The final two articles focus on interactions between the CCR5 receptor and maraviroc. One study determined that, at doses as low as 3 mg b.i.d., the majority of plasma maraviroc concentrations were associated with receptor occupancy ≥50%. A simple direct E_max model appeared to describe the pharmacokinetic receptor occupancy relationship, with an estimated dissociation constant (K_D) of ∼0.0894 ng ml⁻¹, which was far below the estimated operational in vivo concentration that results in 50% functional inhibition (IC₅₀) of ∼8 ng ml⁻¹. Accordingly, simulations using the estimated K_D in place of the operational IC₅₀ led to a marked overprediction of the decrease in viral load–time profiles. It was concluded that CCR5 receptor occupancy by maraviroc as measured by this assay is not a direct measure of the operational inhibition of the infectivity rate of the virus and will probably not be valuable as a biomarker for predicting CCR5 antagonist efficacy.
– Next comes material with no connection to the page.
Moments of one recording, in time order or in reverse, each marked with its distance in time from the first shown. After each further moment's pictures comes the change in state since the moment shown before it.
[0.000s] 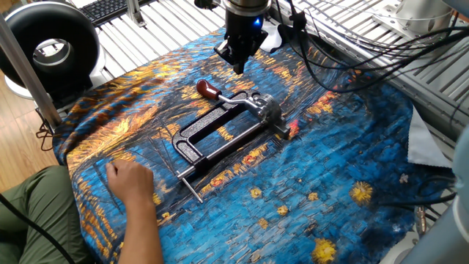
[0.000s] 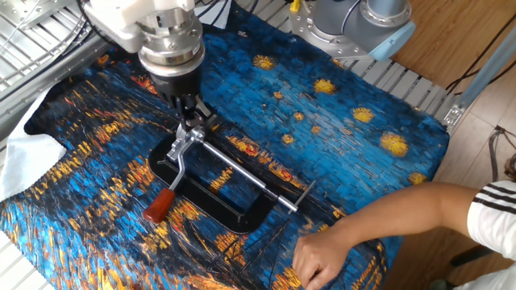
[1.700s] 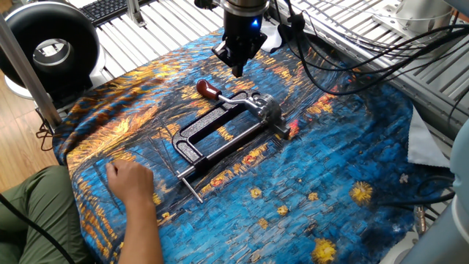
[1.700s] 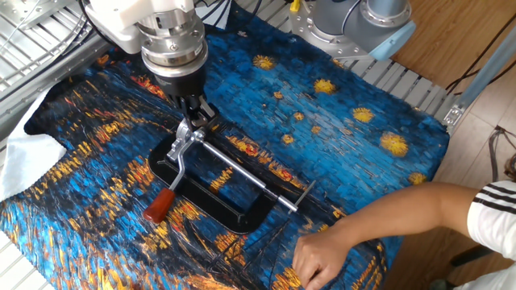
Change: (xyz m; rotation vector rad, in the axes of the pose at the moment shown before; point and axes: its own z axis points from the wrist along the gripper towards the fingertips) arm 0.015 0.008 -0.002 -0.025 0.016 0.066
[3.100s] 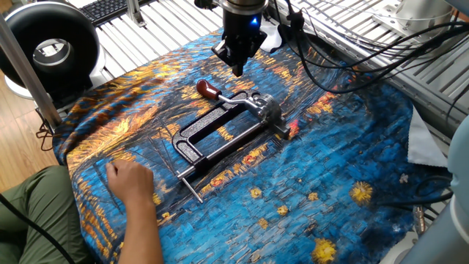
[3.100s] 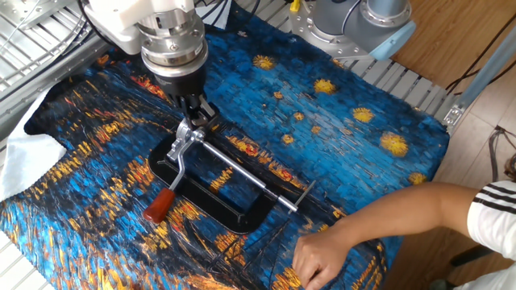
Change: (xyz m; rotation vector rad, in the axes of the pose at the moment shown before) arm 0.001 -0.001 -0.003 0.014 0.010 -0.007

The other study developed a novel combined viral dynamic and operational model of (ant-) agonism that describes the pharmacodynamic effects of maraviroc on viral load. The anchor point of the operational model in the differential equations of the viral dynamic model is the infection rate constant, which is assumed to be dependent on the number of free activated receptors on each target cell. The new model offers an explanation for the apparent discrepancy between the in vivo binding of maraviroc to the CCR5 receptor (K_D = 0.089 ng ml⁻¹) and the estimated in vivo inhibition of the infection rate (IC₅₀∼8 ng ml⁻¹). The estimated concentration of activated receptor that gives half maximum infection rate (K_E) value of the operational model indicates that only 1.2% of the free activated receptors are utilized to elicit 50% of the maximum infection rate, suggesting that activated target cells express more receptors than needed for efficient infection. Consequently, the spare receptors require blocking before any decrease in the infection rate and, consequently, the viral load at equilibrium can be detected. The new model allows for simultaneous simulation of the binding of maraviroc to CCR5 and the predicted change in viral load after both short- and long-term treatment.
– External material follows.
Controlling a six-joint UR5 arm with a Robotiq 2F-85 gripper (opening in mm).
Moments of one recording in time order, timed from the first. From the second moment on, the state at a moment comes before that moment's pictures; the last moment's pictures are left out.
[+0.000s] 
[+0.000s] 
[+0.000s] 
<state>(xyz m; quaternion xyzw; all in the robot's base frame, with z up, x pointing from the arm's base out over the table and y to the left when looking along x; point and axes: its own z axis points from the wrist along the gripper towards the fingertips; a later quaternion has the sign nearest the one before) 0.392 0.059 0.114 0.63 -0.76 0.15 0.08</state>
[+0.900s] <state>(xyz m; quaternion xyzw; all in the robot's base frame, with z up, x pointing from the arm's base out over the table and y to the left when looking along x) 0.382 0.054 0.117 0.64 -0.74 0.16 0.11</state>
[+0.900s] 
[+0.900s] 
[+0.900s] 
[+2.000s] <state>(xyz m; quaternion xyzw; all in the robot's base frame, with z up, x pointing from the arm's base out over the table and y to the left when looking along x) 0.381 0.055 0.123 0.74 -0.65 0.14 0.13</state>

In summary, orally administered maraviroc was rapidly absorbed into the systemic circulation, was efficiently cleared, and did not yield adverse events or drug interactions that would preclude its use in HAART regimens. The papers presented here outline the pharmacokinetic, pharmacodynamic and safety data for maraviroc from studies in healthy subjects and HIV-1-infected patients (Phase 1/2a studies) and should assist physicians in integrating maraviroc into appropriate treatment regimens for HIV patients.